Re: [neㄘcash, ᨇcash, net⚷eys, or viᖚes?] Name AnonyMint's vapor coin?

Quote from: tromp on January 30, 2016, 07:07:21 PM

Quote from: TPTB_need_war on January 30, 2016, 06:52:44 PM

What I am saying is that the entropy of your problem space is large but limited, which is indeed because the confusion and diffusion injected into the memory space is not entirely randomized over the entire memory space allocated to the PoW computation. Duh. Which is precisely what Andersen discovered when he broke your Cuckoo Cycle as I warned you would be the case. Quoting from the above paper:

You're living in the past quoting 2 papers that both focus on an early 2014 version of Cuckoo Cycle.

What David Andersen did in april 2014 is to reduce memory consumption by a factor of 32, which has become
part of the reference miner in may 2014, well in the past when my Cuckoo Cycle paper was published in BITCOIN 2015.

The paper says:

Quote

¹The project webpage [37] claims Andersens optimizations be integrated into the miner, but the performance numbers are mainly unchanged since before the cryptanalysis appeared

What is the performance per Watt and performance per $ hardware comparing CPU and GPU now for reference miners?

It should be possible to use the superior FLOPS of the GPU to trade less memory for more computation and/or parallelization, thus giving the GPU an advantage over the CPU. Maintaining parity for the CPU was the entire point of a memory hard PoW algorithm. Also the more parallelization, the lower the effective latency of the GPU's memory because latency gets masked by computation proceeding in parallel. Up to the limit of memory bandwidth (which is very high on the GPU as you know).

Edit: I will need to study this when I am not so sleepy, to give it proper thought.

Edit#2: you added the following your post after I replied to it:

Quote from: tromp on January 30, 2016, 07:07:21 PM

But you don't need to read that paper to learn of the linear time memory trade off, which is right on the project page:

"I claim that trading off memory for running time, as implemented in tomato_miner.h, incurs at least one order of magnitude extra slowdown".

Btw, there is maximum entropy in the bitmap of alive edges once 50% of them have been eliminated.

But the GPU gets that computation for free because it is masked by the latency for the random accesses. That is why I asked for some performance figures above comparing CPU and GPU. I haven't looked at your project page for 2+ years.
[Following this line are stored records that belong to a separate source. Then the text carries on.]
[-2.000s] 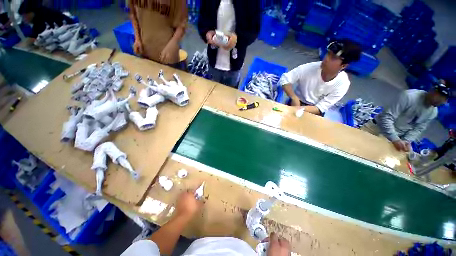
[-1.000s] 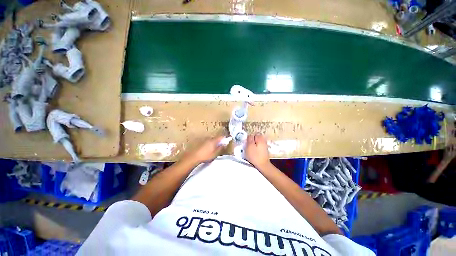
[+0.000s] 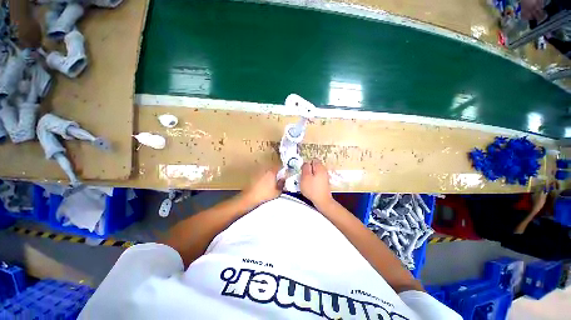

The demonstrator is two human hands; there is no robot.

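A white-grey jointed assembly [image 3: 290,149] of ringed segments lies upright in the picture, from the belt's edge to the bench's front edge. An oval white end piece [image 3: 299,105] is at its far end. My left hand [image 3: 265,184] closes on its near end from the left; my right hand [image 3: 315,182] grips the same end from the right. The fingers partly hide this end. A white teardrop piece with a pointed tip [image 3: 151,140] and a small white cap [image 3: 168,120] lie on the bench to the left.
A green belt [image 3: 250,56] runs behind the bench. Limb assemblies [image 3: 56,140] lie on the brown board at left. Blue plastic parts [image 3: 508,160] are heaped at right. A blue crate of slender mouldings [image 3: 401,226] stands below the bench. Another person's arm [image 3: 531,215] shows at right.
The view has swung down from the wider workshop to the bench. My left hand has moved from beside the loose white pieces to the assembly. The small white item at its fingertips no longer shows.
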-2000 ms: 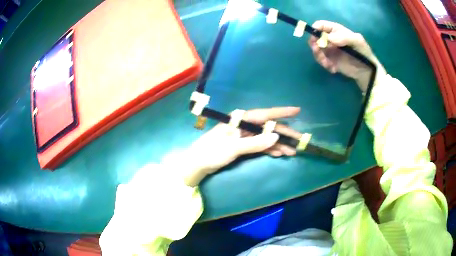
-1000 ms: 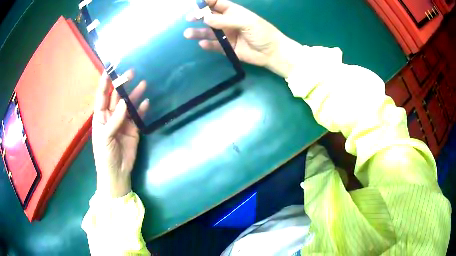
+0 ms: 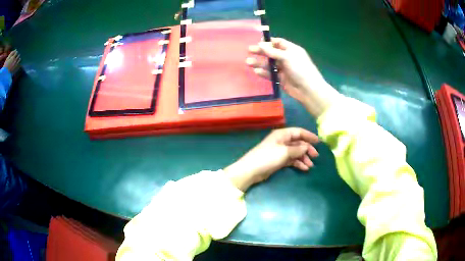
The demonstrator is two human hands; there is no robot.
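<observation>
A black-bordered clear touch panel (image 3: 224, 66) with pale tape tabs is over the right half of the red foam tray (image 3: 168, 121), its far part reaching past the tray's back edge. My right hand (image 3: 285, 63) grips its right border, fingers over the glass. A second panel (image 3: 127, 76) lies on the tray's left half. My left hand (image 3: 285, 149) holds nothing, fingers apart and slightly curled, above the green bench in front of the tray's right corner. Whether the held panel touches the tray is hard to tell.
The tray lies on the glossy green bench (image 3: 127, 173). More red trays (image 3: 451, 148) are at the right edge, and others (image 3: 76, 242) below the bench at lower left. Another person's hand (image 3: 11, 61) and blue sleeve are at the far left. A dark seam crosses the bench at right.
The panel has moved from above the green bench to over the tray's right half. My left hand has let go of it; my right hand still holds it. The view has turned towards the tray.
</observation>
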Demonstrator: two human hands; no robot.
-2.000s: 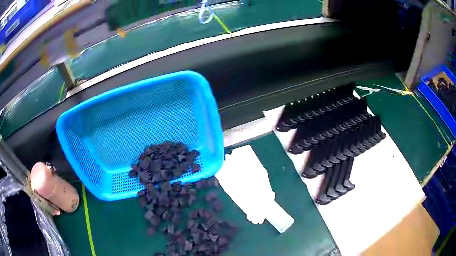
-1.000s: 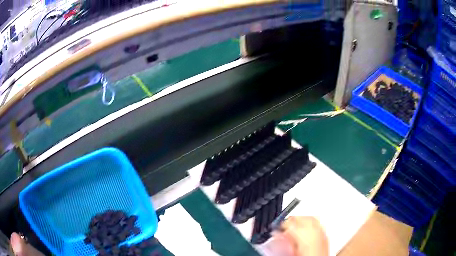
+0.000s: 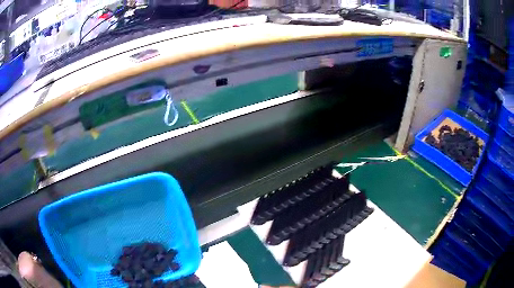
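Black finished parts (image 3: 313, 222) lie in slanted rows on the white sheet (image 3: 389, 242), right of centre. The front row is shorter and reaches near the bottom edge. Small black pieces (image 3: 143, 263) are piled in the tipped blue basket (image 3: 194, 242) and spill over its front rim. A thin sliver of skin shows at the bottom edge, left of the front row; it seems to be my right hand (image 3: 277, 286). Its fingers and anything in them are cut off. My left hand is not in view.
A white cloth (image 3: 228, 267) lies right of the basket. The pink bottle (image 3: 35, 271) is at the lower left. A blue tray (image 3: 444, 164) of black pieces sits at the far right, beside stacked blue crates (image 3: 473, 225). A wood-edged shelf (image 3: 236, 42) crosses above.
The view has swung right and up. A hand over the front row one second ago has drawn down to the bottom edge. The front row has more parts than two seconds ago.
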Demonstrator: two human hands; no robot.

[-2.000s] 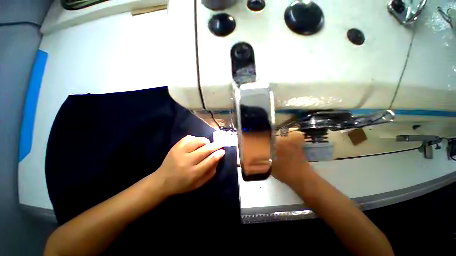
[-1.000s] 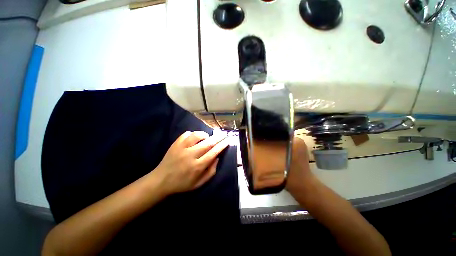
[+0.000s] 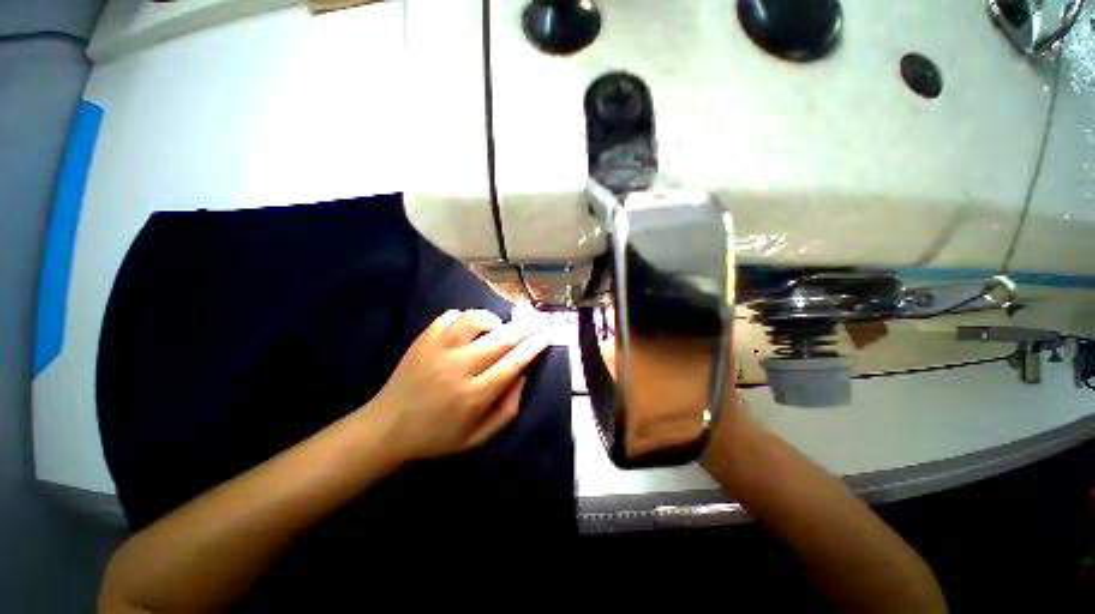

Edit#3: so apparently about a 3X advantage in rate per watt since the TDP of the GPU you cited is 165W (including 4 GB ram) and i7 afair is about 125W:

https://github.com/tromp/cuckoo#1-memory-bank--1-virtual-core--1-vote

Was that running all threads of the i7 versus all compute units of the GPU? Did you maximize the # of instances each could do with its available compute units, i.e. normalize for if the GPU has 8 or 16GB as necessary to max out its FLOPS? I see you said you maxed out memory bandwidth, but what about trading some memory for 10X more computation until the memory bandwidth bound and computation bound (FLOPS) are matched?